- DIRECTIONS FOR THIS TASK:
Below are entries; repeat exactly, and nothing else, the lines from the one holding "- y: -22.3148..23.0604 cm" through the one holding "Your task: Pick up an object", inclusive. Leave the pictures out.

*** DATA TO PROCESS Section Begins ***

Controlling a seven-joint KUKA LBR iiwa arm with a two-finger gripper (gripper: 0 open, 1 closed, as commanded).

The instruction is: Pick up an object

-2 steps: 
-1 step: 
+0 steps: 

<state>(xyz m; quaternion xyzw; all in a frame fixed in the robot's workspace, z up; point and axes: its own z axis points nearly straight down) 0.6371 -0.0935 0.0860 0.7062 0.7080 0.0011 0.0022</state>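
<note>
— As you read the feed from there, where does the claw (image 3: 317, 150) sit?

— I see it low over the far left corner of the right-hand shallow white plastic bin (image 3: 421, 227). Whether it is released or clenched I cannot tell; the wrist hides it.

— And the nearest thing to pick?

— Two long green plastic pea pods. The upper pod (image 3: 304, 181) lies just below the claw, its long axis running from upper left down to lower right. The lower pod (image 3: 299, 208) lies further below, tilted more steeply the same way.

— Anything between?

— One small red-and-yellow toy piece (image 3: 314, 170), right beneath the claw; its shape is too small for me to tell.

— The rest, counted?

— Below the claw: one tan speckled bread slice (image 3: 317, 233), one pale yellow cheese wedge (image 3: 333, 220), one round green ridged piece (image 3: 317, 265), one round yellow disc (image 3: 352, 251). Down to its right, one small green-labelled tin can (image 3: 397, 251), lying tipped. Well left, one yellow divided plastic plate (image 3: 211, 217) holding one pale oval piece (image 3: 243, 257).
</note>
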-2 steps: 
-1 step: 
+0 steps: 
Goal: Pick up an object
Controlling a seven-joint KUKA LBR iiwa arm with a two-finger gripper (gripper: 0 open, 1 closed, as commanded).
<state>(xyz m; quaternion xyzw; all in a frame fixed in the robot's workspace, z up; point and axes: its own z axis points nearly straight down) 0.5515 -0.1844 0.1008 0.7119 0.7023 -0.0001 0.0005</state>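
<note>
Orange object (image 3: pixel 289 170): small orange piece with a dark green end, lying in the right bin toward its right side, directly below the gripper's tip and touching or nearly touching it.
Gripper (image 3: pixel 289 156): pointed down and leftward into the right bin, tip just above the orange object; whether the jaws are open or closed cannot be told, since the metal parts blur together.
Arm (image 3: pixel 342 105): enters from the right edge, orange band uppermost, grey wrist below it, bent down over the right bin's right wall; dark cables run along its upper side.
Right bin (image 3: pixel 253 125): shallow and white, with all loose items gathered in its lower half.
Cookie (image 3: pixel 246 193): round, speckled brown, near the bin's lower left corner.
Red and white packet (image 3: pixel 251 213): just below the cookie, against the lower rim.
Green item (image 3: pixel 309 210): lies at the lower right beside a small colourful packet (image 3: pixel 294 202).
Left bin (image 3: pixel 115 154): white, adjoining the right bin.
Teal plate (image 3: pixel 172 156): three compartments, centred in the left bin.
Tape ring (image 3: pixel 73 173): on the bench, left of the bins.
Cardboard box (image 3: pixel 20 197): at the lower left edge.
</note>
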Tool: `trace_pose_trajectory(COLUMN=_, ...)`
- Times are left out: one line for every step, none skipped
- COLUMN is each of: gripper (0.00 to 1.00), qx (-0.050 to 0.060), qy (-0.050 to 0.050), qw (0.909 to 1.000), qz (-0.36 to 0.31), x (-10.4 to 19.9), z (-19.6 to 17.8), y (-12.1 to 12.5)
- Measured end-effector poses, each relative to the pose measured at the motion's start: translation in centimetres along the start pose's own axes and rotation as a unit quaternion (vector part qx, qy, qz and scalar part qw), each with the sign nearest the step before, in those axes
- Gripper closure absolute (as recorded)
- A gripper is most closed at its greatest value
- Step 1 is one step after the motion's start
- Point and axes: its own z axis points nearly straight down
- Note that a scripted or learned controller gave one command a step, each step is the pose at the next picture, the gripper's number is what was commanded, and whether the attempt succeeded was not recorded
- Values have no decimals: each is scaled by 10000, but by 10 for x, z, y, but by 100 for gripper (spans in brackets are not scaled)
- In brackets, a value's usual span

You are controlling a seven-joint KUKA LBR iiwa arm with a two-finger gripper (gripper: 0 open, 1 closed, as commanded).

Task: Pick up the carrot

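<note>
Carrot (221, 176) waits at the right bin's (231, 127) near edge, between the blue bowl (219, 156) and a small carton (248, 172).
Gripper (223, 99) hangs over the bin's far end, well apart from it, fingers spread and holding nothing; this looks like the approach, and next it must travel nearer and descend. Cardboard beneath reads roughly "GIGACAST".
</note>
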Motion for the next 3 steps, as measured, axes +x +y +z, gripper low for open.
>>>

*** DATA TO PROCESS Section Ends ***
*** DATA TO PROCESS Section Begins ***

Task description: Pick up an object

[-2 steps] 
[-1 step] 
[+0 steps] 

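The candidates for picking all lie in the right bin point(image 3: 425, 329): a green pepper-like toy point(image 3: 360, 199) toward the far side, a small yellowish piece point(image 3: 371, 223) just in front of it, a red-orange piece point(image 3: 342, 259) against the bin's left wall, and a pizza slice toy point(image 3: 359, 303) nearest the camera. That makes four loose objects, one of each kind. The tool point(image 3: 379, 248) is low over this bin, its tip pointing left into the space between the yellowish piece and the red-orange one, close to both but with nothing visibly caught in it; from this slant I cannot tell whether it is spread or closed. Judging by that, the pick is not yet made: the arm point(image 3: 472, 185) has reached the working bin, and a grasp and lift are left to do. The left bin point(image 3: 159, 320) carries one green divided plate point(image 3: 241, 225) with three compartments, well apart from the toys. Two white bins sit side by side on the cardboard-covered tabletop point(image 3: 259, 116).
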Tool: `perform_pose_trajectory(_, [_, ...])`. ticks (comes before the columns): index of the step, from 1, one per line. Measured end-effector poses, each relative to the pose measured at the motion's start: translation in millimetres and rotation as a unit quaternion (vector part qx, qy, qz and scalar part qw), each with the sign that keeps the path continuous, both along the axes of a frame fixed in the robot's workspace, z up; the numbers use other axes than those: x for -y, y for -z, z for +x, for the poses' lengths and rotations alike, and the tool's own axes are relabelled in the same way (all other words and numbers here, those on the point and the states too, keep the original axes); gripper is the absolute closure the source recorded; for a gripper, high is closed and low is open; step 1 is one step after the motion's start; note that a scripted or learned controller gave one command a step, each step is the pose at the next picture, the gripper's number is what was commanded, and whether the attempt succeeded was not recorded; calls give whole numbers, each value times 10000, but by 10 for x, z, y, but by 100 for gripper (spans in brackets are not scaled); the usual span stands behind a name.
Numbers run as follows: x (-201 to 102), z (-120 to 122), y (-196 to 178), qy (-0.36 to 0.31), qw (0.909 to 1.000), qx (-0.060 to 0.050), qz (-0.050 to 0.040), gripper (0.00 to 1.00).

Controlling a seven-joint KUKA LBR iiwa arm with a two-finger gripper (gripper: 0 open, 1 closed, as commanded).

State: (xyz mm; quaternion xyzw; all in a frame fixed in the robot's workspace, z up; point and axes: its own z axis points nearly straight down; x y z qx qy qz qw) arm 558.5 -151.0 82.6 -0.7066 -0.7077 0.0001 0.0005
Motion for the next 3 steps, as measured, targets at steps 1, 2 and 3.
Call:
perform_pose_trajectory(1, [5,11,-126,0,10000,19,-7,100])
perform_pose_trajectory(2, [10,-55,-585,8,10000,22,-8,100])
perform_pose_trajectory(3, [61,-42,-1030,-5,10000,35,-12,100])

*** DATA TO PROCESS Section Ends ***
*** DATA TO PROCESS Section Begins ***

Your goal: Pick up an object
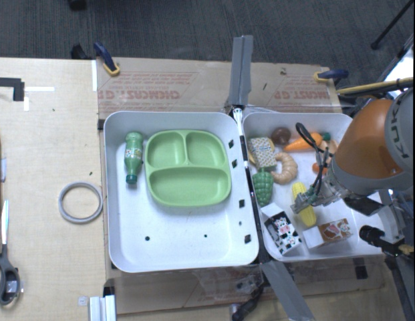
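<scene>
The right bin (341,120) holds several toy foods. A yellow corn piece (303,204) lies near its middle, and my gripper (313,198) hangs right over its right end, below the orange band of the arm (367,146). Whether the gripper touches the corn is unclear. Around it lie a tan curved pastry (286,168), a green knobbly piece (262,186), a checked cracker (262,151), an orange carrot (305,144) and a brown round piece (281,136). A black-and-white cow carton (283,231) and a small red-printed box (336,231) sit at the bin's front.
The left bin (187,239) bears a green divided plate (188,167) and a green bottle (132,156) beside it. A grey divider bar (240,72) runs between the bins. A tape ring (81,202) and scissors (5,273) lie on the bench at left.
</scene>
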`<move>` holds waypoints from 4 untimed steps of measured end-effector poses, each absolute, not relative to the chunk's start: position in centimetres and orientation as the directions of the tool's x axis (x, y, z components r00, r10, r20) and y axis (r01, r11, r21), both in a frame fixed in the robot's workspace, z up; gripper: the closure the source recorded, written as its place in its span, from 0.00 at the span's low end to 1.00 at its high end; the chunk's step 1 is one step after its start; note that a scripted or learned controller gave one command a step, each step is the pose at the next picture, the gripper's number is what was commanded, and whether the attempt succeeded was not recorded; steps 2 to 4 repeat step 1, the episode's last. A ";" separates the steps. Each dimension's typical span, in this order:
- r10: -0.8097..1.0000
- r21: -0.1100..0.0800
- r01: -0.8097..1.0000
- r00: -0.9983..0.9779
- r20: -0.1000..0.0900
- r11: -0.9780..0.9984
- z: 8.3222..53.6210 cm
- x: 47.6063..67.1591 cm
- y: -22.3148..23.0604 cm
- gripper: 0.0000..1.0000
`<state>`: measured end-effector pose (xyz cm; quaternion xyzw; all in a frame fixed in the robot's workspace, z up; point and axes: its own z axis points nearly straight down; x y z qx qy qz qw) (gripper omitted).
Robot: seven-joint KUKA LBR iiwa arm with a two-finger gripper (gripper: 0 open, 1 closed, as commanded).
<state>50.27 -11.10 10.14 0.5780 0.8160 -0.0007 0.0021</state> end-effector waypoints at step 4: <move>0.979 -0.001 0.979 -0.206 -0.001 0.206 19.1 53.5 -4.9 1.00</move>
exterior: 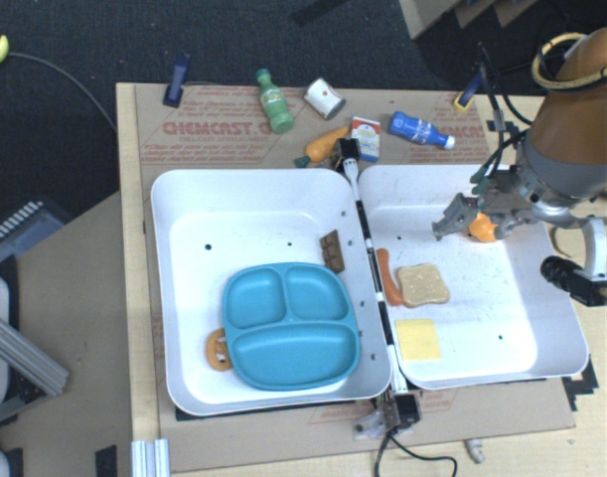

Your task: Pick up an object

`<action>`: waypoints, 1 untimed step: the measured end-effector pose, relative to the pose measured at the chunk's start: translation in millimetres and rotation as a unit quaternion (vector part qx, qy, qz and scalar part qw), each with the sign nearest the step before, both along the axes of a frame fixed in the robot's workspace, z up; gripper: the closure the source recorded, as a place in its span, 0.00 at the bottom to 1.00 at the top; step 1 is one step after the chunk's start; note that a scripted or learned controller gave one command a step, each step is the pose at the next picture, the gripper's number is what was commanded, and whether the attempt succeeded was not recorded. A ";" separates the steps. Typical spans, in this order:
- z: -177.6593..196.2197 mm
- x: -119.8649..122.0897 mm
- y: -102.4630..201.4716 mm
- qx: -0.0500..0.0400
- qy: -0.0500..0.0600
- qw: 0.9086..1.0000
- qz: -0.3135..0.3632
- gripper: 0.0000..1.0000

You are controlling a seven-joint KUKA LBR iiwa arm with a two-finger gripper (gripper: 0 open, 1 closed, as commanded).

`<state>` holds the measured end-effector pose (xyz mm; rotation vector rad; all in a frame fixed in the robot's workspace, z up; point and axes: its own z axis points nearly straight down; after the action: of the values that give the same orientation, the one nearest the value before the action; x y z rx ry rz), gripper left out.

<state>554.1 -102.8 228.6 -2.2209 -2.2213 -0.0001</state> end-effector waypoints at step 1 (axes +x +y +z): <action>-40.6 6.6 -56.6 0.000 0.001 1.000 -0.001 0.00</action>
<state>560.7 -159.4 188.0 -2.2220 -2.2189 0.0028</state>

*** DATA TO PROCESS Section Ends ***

- RESULT FOR THIS TASK:
- y: -22.3148..23.0604 cm
- gripper: 0.0000..1.0000
`<state>`: measured end-effector pose (xyz cm; quaternion xyzw; all in a frame fixed in the robot's workspace, z up; point and axes: its own z axis points nearly straight down; x y z qx qy qz qw) (gripper omitted).
Robot: seven-joint KUKA LBR iiwa arm with a two-finger gripper (gripper: 0 open, 1 closed, as commanded).
<state>50.27 -11.10 10.14 0.5780 0.8160 -0.0007 0.0021</state> end-effector waypoints at step 4: <move>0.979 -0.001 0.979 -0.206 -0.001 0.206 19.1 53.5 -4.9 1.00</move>
exterior: 

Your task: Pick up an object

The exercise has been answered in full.